__WORK REQUEST__. In the records below, find the line with "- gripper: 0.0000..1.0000"; retype that line and all the following lines through the end, exactly, and add nothing.

(Dataset entries)
——
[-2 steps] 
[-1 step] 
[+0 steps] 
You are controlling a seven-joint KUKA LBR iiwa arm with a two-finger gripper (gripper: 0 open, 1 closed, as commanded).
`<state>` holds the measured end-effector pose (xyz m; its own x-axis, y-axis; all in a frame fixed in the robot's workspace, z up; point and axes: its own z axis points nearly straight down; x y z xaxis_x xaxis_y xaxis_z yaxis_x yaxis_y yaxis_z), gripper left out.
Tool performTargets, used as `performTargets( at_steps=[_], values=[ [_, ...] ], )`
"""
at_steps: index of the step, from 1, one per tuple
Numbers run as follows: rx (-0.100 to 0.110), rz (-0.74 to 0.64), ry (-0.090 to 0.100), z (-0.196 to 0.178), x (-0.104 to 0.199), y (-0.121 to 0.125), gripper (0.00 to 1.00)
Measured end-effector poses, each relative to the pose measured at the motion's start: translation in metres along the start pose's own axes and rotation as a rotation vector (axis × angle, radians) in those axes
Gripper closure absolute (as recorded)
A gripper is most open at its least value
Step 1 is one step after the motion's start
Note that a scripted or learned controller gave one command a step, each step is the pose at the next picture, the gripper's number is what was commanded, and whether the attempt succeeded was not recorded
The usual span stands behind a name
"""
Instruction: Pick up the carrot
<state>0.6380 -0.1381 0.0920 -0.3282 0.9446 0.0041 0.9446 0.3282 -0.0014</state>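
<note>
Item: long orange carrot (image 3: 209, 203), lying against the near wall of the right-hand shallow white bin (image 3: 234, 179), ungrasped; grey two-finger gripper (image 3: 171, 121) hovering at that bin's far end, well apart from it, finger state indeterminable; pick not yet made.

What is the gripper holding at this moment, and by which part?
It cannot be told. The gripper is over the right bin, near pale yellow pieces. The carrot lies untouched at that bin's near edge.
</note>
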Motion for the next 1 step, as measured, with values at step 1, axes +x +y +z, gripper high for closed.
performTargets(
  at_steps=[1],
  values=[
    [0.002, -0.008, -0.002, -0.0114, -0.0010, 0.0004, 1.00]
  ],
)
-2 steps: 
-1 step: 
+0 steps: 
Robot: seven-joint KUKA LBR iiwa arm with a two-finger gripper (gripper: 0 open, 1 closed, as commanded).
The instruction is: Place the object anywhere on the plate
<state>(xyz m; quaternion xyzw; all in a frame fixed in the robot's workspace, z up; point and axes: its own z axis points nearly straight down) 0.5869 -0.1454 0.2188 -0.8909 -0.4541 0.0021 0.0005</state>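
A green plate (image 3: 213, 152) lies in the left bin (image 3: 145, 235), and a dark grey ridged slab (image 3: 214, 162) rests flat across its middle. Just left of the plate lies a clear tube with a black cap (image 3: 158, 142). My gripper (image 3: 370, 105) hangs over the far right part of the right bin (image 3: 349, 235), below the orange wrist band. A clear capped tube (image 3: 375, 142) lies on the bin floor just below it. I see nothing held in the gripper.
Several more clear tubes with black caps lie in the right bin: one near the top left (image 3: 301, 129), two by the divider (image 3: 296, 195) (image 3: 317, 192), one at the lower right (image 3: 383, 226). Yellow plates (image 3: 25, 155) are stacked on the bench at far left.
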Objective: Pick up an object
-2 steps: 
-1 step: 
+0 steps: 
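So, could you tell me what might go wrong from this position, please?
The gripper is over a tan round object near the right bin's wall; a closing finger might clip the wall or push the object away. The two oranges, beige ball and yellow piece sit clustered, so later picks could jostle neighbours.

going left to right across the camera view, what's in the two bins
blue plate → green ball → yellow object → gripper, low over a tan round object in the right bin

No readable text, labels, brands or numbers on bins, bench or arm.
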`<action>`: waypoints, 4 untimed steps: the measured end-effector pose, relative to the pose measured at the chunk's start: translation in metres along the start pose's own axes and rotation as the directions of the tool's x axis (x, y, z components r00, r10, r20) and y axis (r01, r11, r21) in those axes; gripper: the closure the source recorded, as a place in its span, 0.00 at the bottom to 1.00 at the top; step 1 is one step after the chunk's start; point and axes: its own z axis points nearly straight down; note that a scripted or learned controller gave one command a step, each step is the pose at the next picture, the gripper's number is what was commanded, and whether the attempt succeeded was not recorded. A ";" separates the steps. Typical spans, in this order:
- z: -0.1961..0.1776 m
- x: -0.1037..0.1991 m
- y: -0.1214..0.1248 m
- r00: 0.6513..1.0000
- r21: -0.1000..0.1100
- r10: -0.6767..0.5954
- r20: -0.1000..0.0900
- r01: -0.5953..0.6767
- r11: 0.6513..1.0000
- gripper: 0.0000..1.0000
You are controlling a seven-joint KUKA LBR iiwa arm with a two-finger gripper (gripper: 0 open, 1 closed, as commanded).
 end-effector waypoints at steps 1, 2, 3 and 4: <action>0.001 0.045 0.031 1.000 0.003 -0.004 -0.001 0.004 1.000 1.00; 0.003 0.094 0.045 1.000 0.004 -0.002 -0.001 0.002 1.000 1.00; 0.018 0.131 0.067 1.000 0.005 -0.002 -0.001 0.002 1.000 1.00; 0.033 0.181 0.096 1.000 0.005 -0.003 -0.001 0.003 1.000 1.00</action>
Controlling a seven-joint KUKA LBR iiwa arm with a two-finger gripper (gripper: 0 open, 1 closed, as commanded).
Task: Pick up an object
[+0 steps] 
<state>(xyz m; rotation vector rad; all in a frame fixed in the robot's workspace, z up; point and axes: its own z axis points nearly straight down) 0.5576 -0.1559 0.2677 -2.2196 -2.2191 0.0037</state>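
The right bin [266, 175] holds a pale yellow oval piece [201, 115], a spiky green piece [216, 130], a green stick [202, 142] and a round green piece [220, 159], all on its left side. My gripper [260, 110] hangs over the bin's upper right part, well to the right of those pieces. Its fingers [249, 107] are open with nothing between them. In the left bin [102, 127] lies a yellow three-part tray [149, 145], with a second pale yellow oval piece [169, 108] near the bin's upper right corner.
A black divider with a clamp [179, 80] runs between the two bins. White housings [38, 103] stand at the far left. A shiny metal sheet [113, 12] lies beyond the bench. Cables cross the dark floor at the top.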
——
__ANSWER TO THIS TASK__.
- gripper: 0.0000..1.0000
You are controlling a seven-joint KUKA LBR iiwa arm with a two-finger gripper (gripper: 0 open, 1 closed, as commanded).
 end-effector waypoints at steps 1, 2, 3 and 4: <action>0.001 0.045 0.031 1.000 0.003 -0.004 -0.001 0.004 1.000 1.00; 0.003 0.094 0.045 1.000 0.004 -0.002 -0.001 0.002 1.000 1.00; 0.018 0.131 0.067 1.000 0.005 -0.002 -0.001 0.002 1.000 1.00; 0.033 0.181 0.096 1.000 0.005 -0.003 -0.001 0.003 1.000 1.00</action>
Controlling a seven-joint KUKA LBR iiwa arm with a two-finger gripper (gripper: 0 open, 1 closed, as commanded).
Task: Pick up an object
[+0 steps] 
<state>(xyz m; rotation vector rad; all in a frame fixed in the robot's workspace, z up; point and axes: its own z axis points nearly straight down) 0.5576 -0.1559 0.2677 -2.2196 -2.2191 0.0037</state>
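The right bin [266, 175] holds a pale yellow oval piece [201, 115], a spiky green piece [216, 130], a green stick [202, 142] and a round green piece [220, 159], all on its left side. My gripper [260, 110] hangs over the bin's upper right part, well to the right of those pieces. Its fingers [249, 107] are open with nothing between them. In the left bin [102, 127] lies a yellow three-part tray [149, 145], with a second pale yellow oval piece [169, 108] near the bin's upper right corner.
A black divider with a clamp [179, 80] runs between the two bins. White housings [38, 103] stand at the far left. A shiny metal sheet [113, 12] lies beyond the bench. Cables cross the dark floor at the top.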

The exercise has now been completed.